Length of segment parallel to an edge

I've tried all the possible side splitter and angle bisector theorem stuff and I still can't come up with the correct answer. I even tried some law of cosine and sine stuff, but nothing. Any help would be gladly appreciated. Thanks.

• Correct answer is 24, I also came to 40 – Nick Brown Feb 24 '17 at 1:45
• I removed my comment because I realised how stupid it was to suggest that DE = BC lol - but I see the mistake I made – mrnovice Feb 24 '17 at 1:46

Observe triangles $ADE$ and $ABC$ are similar. Since $BC || DE$ and $BF$ is an angle bisector of $\angle \, A$ $$\angle \,DBF = \angle \, CBF = \angle \, DFB$$ so triangles $BDF$ is isosceles with $BD = DF$. Analogously $CE=EF$. Hence the perimeter $P_{ADE}$ of triangle $ADE$ is $$P_{ADE} = AD+DF+AE+EF = AD+DB + AE+EC = AB + AC = 26 + 34 = 60$$ The perimeter $P_{ABC}$ of $ABC$ is $$P_{ABC} = AB + BC+AC = 26+4=+54 = 100$$ By the similarity of $ADE$ and $ABC$ $$\frac{DE}{BC} = \frac{P_{ADE}}{P_{ABC}} = \frac{60}{100} = \frac{3}{5}$$ Since $BC = 40$ $$DE = \frac{3}{5} \, 40 = 24$$

• nice use of the parallel lines – Joffan Feb 24 '17 at 5:05
• Brilliant use of basic geometry! – Jim Feb 24 '17 at 17:38
• @Jim thank you! I appreciate it. Cheers! – Futurologist Feb 25 '17 at 11:18

You can do this with the angle bisector theorem used twice.
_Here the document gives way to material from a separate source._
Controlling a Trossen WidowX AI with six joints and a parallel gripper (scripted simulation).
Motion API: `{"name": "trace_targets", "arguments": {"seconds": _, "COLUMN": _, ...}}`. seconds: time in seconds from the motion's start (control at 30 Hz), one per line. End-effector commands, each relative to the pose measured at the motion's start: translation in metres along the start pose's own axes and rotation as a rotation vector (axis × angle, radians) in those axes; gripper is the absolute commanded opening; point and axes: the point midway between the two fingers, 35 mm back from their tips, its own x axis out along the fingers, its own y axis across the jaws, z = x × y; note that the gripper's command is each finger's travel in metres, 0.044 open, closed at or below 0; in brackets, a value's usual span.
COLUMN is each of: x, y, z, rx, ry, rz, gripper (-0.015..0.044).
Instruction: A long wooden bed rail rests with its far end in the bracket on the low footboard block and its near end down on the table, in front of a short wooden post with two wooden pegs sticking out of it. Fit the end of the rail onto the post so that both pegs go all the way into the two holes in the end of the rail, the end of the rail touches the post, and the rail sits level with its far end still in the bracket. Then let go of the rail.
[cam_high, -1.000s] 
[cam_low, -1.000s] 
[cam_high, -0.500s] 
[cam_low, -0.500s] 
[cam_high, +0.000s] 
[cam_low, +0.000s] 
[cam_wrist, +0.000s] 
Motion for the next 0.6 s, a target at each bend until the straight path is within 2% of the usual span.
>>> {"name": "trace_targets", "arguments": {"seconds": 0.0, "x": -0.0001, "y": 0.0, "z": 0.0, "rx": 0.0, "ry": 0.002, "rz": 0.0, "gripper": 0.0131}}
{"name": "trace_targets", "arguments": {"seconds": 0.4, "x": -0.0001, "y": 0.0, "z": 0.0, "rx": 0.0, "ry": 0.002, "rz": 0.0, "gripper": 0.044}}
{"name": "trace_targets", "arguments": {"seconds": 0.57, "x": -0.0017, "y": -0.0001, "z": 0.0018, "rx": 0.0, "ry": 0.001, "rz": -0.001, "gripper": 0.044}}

First observe that $AF$ bisects $\angle BAC$, (because angle bisectors are concurrent) so continue $AF$ to meet $BC$ at point $G$. Then $G$ divides $BC$ in the ratio 26:34 so $BG = \frac {40}{60} 26 =\frac {52}{3}$

Then $BF$ divides $AG$ in the ratio $26:\frac{52}3 = 3:2$ giving $AF:AG$ as $3:5$. Thus through similarity of $\triangle ABC$ and $\triangle ADE$ the ratio between $DE$ and $BC$ is also $3:5$ i.e. $\fbox{$DE=24$}$

• Can you explain what you mean by bisectors are concurrent? Also, how you know that it divides BC in a ratio of 26:34? Thank you! – Nick Brown Feb 24 '17 at 1:52
• The angles bisectors of a triangle meet at a common point ("are concurrent"). The angle bisector theorem says that the bisector divides the opposite side in the ratio of the adjacent sides. – Joffan Feb 24 '17 at 2:03
• @NickBrown I proved the angle bisector theorem here and the concurrency of angle bisectors here – Joffan Feb 24 '17 at 2:10
• Ok, so I follow everything until the last part where you find DE and BC to be in a 3:5 ratio. Where did you get that from? – Nick Brown Feb 24 '17 at 2:38

Try with Heron's formula to get the area of the big triangle two ways:

• First calculate it as a function of the three sides, using Heron's directly.

• Calculate the height of the triangle ABC $=h_{ABC}$ from the areas just calculated.

• Then calculate the radius of the incircle, using this example and knowledge of the relationship of the incircle to the bisected angles of the triangle.

• subtract this radius from the height of ABC $=h_{ABC}$ to get the height of triangle ADE $=h_{ADE}$.
• Now use proportionality of similar triangles:

$$\frac{h_{ADE}}{h_{ABC}}= \frac{|DE|}{40}$$

• Can you explain why subtracting the inradius from the height of ABC would give me the height of triangle ADE? – Nick Brown Feb 24 '17 at 2:30
• The in radius is the height of triangle BFC. The height of ADE is the height of ABS minus the height of BFC, since the line DE is parallel to the line BC. – Jim Feb 24 '17 at 5:54

Let $S$ be the area of the triangle, let $p$ be its perimeter, $r$ its inradius, and $h_A$ its altitude from $A$. Also write $BC = a$, $AC = b$, $AB = c$.

Note that $F$ is the incentre of $ABC$, hence the distance from $F$ to $BC$ is $r$. Now we have $$\frac{DE}{a} = 1 - \frac{r}{h_A} = 1 - \frac{2S/p}{2S/a} = 1 - \frac{a}{p} = \frac{b + c}{p}$$ hence $$DE = \frac{a(b+c)}{p} = \frac{40(34 + 26)}{100} = 24.$$